A Dose of Reality for Active Managers

Active managers have come under a lot of pressure lately as numerous studies and press reports point out passive investments beat active management, especially when fees are taken into account. Alan Brown, a senior advisor with U.K.-based asset manager Schroder’s says that active managers should focus more on managing to "real-world" outcomes and not that of an index.

“We should acknowledge that whether you’re an institution or an individual, at the end of the day, what you really want is a positive real rate return after all the fees, charges and taxes,” Brown said Thursday at a media event in New York.

Brown says there’s a “kernel of truth” in criticisms that active mangers are not worth the money investors are spending on them. “Here’s where I think the industry’s made a mistake—we have got ourselves into an arm wrestling game where, a lot of the time, a fund manager will be asked to outperform a benchmark index, let’s just say the S&P 500, and we know that is, for the industry as a whole, a negative sum game,” he says.

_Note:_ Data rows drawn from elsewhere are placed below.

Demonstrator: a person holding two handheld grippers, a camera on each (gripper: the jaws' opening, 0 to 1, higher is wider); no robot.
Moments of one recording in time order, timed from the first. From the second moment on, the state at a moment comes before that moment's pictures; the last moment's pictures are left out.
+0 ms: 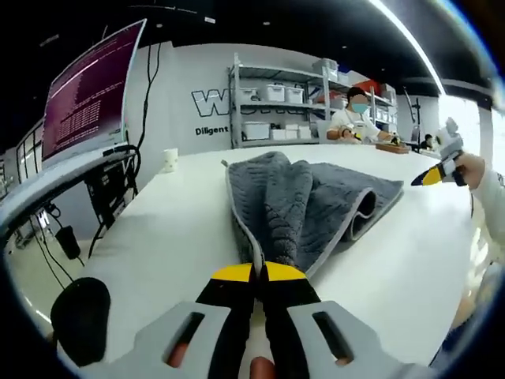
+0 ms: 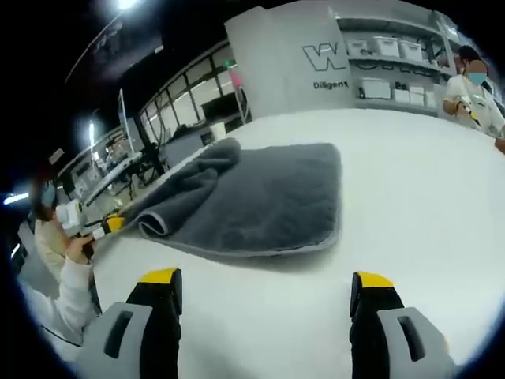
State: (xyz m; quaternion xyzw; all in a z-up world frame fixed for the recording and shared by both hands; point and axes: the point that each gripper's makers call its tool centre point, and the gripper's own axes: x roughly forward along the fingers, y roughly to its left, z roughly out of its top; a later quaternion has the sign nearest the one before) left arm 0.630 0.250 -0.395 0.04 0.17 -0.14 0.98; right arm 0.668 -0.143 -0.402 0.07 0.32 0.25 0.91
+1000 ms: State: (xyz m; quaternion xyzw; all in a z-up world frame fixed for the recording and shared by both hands) left arm 0.626 0.255 -0.404 0.03 0.18 -0.15 0.97; right arm 0.708 -0.198 -0.415 0.09 0.26 0.17 0.95
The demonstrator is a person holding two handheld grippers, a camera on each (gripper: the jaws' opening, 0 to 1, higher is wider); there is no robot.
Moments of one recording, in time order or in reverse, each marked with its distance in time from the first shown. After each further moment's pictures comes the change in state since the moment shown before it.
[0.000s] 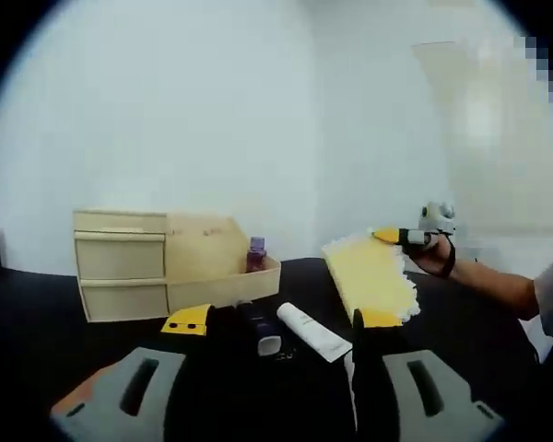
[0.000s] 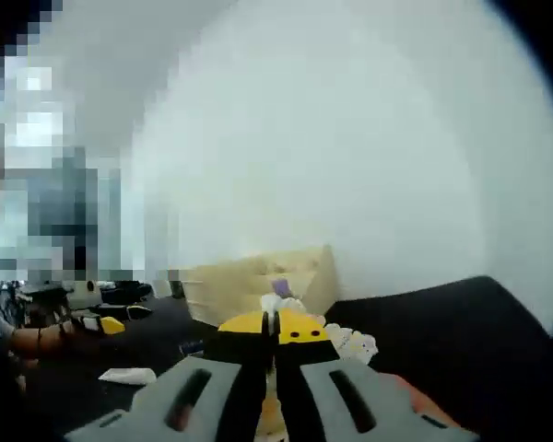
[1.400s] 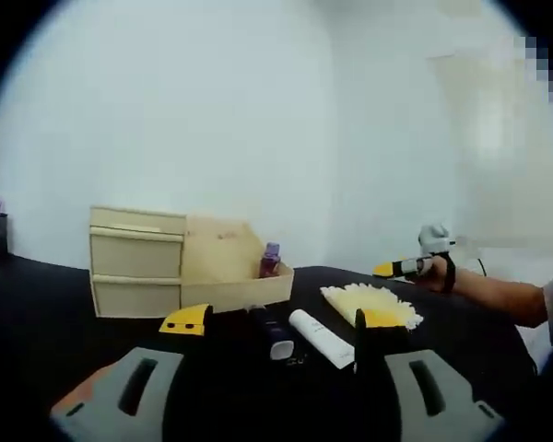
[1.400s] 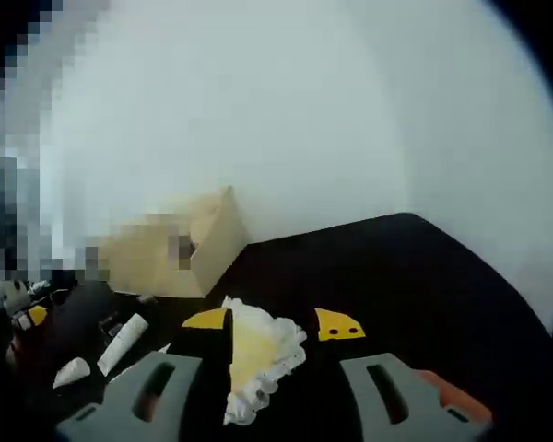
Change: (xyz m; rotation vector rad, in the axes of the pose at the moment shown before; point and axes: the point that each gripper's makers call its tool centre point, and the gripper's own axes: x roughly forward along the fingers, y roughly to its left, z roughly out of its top) left arm -0.005 0.008 -0.001 -0.055 -0.029 0.041; right arm -0.022 -0.113 -0.081 0.216 0.266 -0.484
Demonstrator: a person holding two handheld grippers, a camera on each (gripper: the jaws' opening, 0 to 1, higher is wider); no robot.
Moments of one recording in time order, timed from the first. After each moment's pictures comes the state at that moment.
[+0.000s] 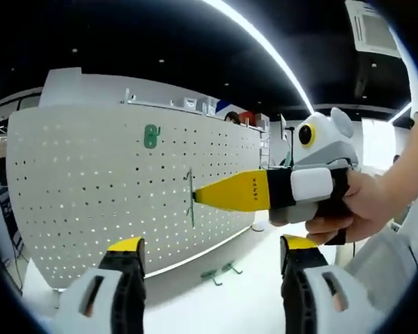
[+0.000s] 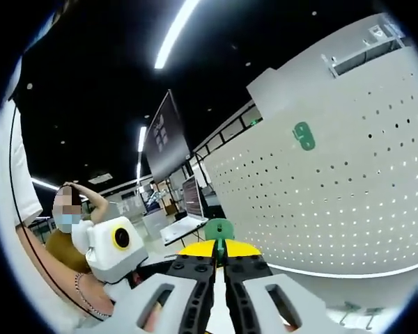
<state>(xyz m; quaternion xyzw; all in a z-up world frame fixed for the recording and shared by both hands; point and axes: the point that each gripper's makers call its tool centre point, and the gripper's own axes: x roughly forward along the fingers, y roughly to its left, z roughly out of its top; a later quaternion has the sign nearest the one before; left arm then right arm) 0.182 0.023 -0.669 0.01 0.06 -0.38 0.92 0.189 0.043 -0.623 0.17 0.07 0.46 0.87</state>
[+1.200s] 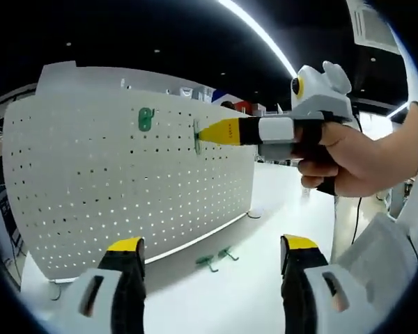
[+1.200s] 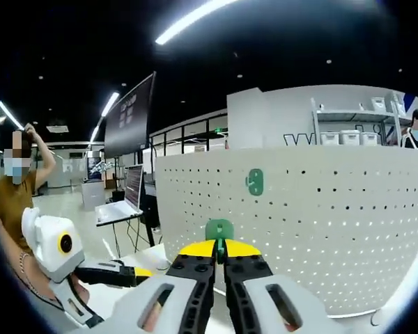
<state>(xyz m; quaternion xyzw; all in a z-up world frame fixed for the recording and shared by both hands) 0.172 0.027 -0.693 0.01 0.10 -0.38 0.92 0.242 -0.014 -0.593 0.00 0.02 0.30 0.95</state>
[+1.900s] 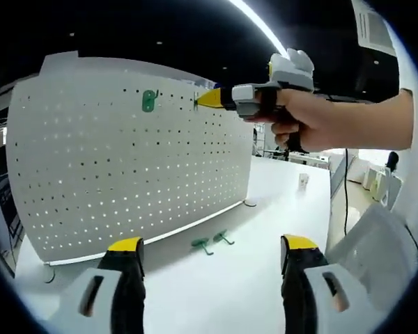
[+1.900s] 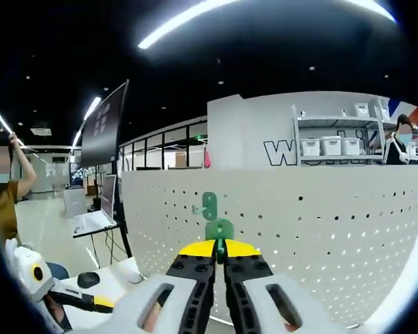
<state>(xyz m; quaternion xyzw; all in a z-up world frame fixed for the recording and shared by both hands) 0.157 0.035 -0.720 0.01 0.12 -0.39 0.91 0.294 -0.055 -0.564 0.00 0.00 0.24 0.97</state>
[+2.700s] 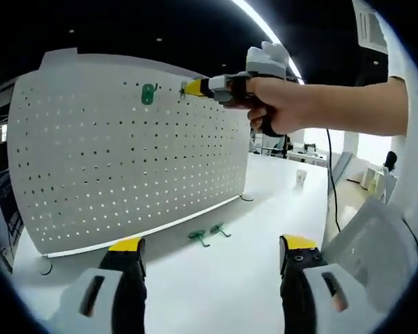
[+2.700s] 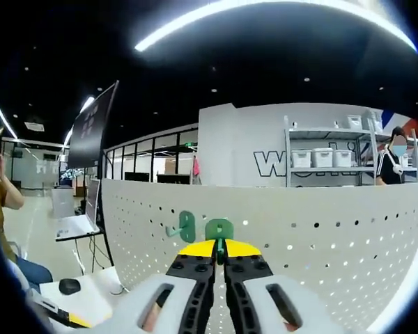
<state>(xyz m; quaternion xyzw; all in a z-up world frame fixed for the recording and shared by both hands) 0.147 0.040 -0.730 0.01 0.13 -0.39 0.91 0.330 -0.056 -0.550 -0.01 -0.03 0.20 0.98</state>
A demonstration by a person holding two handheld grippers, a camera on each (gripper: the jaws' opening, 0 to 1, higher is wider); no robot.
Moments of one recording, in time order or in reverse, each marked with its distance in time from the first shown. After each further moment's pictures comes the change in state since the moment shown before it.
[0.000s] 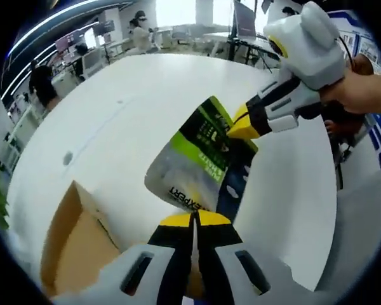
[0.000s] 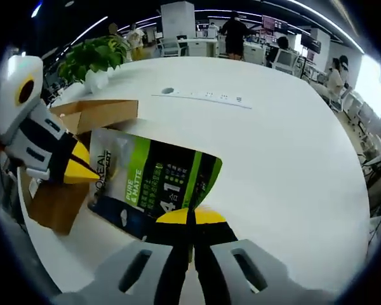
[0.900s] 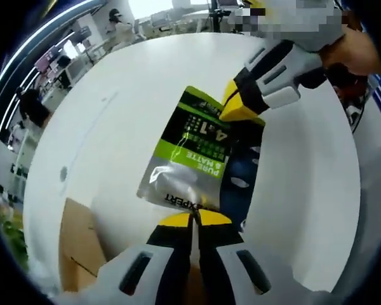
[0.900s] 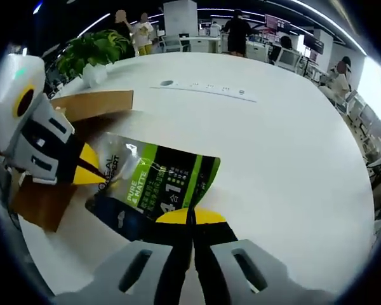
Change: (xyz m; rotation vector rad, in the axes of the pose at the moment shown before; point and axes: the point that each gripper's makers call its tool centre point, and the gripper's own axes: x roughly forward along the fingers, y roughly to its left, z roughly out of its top) left arm 0.032 0.010 -0.015 0.160 0.118 0.053; right arm 0.024 -0.003 -0.009 -0.015 0.009 0.014
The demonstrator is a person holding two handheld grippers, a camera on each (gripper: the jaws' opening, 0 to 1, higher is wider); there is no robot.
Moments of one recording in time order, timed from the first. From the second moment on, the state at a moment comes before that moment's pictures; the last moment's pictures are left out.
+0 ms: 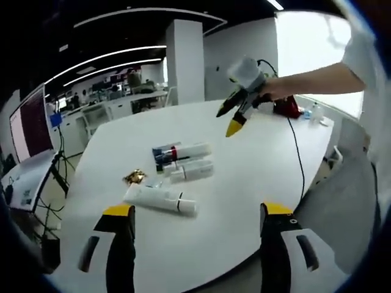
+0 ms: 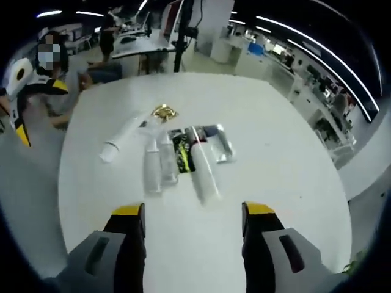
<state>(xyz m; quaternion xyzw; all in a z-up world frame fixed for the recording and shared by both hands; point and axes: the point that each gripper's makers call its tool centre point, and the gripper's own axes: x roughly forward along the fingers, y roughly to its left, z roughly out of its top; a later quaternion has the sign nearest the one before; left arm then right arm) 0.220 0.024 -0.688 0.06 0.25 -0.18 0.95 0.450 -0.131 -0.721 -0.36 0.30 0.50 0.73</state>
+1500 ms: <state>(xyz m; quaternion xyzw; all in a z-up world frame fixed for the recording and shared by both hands) 0.219 0.025 -0.696 0.05 0.27 -0.17 0.95 0.516 -0.055 -0.806 -0.38 0.33 0.56 0.65</state>
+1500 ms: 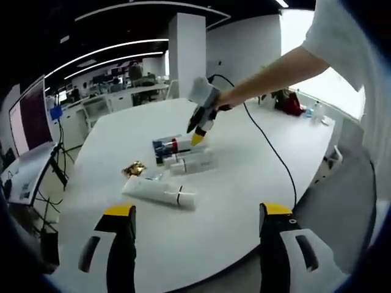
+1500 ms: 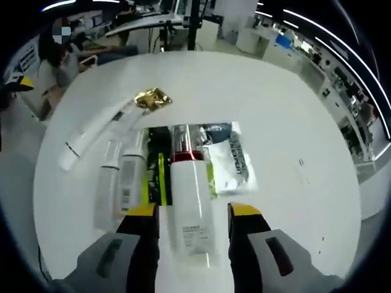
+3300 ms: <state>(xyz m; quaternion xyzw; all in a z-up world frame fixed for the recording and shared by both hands) 0.219 0.026 -0.698 0.05 0.28 -0.17 0.94 0.503 -0.047 -0.827 -0.36 0.39 0.54 0.65</state>
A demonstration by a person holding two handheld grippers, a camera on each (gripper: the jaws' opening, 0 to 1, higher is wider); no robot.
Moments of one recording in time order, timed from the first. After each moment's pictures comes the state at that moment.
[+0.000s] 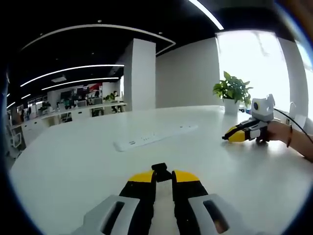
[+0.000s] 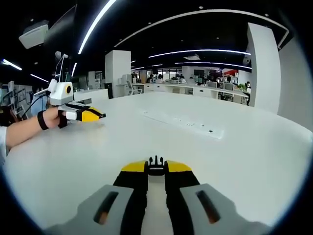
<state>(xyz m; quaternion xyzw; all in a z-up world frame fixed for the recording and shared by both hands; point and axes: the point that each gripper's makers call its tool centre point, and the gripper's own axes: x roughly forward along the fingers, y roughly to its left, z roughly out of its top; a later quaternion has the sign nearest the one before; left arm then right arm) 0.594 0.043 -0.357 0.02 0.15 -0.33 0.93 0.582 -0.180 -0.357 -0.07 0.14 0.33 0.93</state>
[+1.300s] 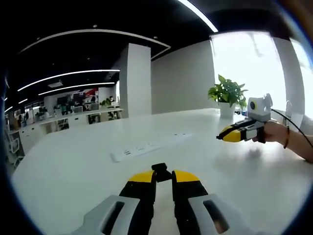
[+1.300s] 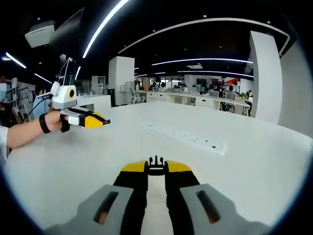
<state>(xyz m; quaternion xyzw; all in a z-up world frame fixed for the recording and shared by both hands) 0.590 0.036 -0.335 0.02 0.13 -0.35 0.93 0.580 -0.165 -0.332 -0.07 0.11 0.34 0.93</state>
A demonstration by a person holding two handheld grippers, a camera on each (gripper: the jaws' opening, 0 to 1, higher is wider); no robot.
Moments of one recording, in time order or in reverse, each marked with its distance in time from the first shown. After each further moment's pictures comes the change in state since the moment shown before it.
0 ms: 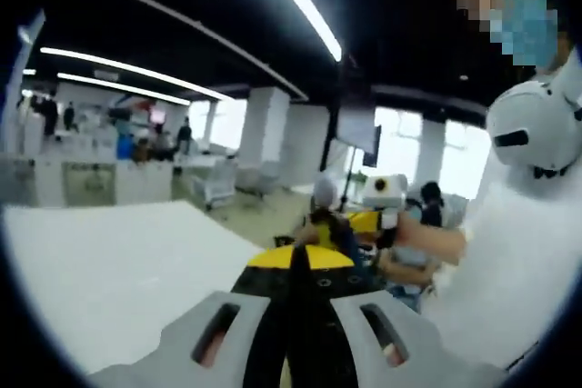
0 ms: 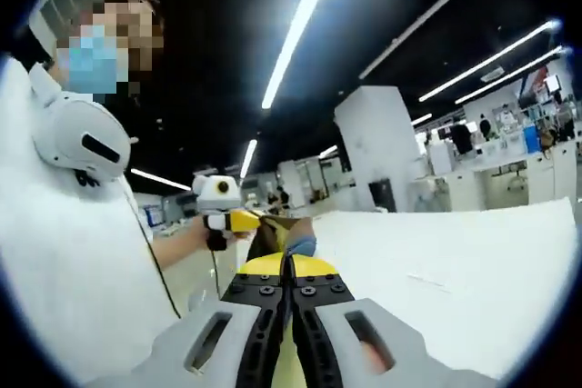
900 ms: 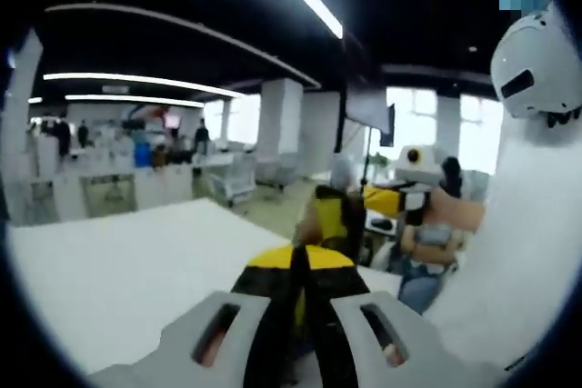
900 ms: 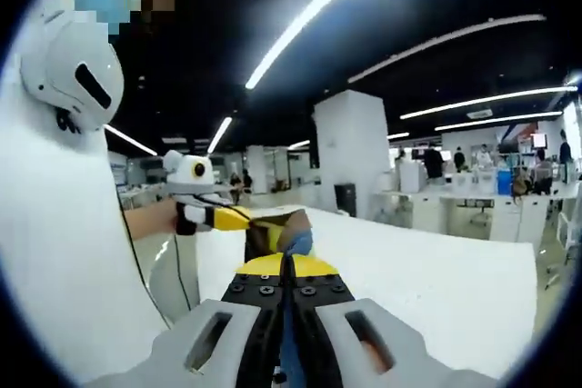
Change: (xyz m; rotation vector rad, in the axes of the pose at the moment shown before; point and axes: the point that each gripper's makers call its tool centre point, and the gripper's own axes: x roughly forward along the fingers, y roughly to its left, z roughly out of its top) left arm -0.026 -0.046 -0.008 0.133 0.019 -0.030; right arm -0.010 0.067 0.013 -0.178 -0.006 0.004
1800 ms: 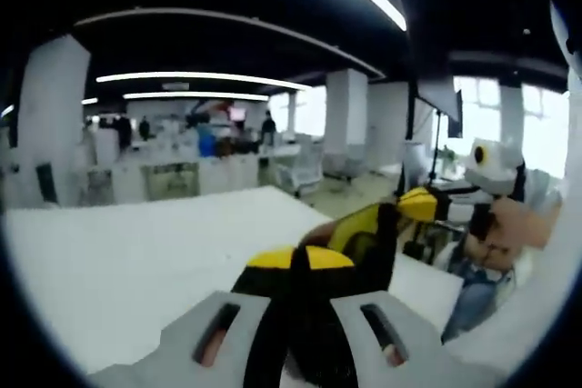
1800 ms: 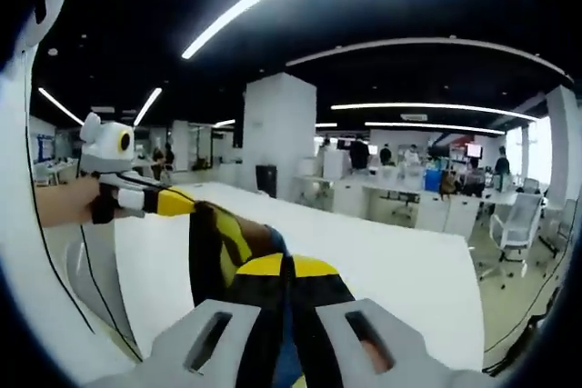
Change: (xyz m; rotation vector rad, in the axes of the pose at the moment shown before) left arm 0.014 0.061 -0.023 -0.004 -0.001 0.380; right arm 0.008 -0.080 -0.035 -0.132 0.087 -0.491
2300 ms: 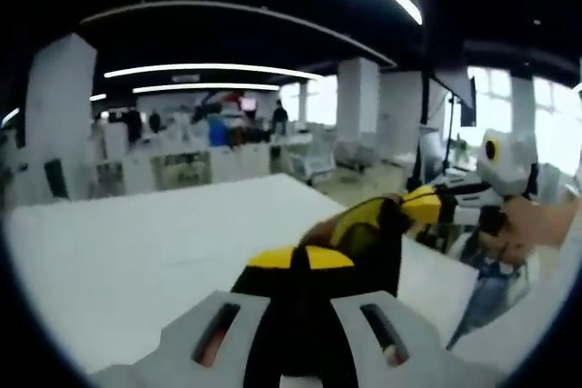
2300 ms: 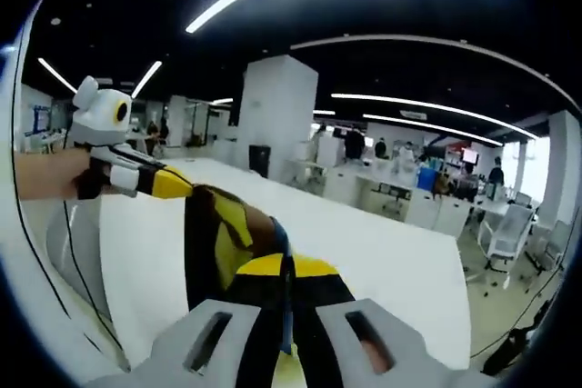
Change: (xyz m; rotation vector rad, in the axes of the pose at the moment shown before) left arm 0.019 0.014 -0.028 0.014 0.056 0.066; right arm 0.021 -0.007 -0.034 -0.068 0.077 -0.037
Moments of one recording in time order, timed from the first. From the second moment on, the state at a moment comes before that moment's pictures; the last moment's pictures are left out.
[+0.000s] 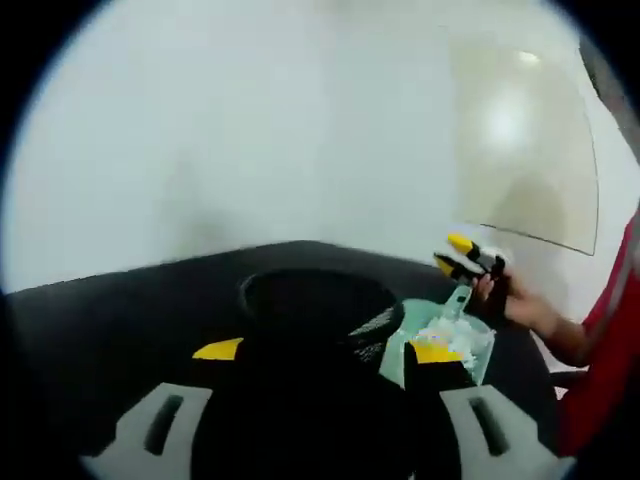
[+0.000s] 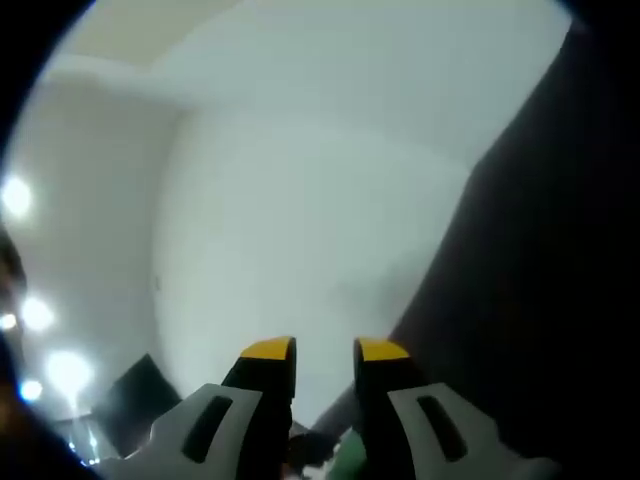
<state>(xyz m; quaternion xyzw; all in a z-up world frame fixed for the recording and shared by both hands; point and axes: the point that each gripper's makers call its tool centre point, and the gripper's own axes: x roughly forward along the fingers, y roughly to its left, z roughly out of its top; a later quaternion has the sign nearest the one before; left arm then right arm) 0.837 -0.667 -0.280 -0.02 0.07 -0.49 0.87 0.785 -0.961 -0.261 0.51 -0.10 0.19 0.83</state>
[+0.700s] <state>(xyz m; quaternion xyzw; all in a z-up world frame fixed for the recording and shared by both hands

Almost all holders of U.S. equities will out clear the S&P 500, but then have to subtract the transaction costs and other costs from their gains, decreasing the money investors actually pocket at the end of the day.

“And if you look at the roller coaster ride of markets in the last 10-5 years, even if you earned market return, you’d still have delivered a pretty unpleasant outcome to your client,” Brown adds.

Yet despite their faults, Brown argued that active managers are better than the alternative: investors trying to manage their own portfolios. The average investor’s returns have historically been lower than a managed portfolio because individuals succumb to the oldest investment bias in the book: Fear and greed--they buy when the market has gone up and sell when the market is down, Brown says.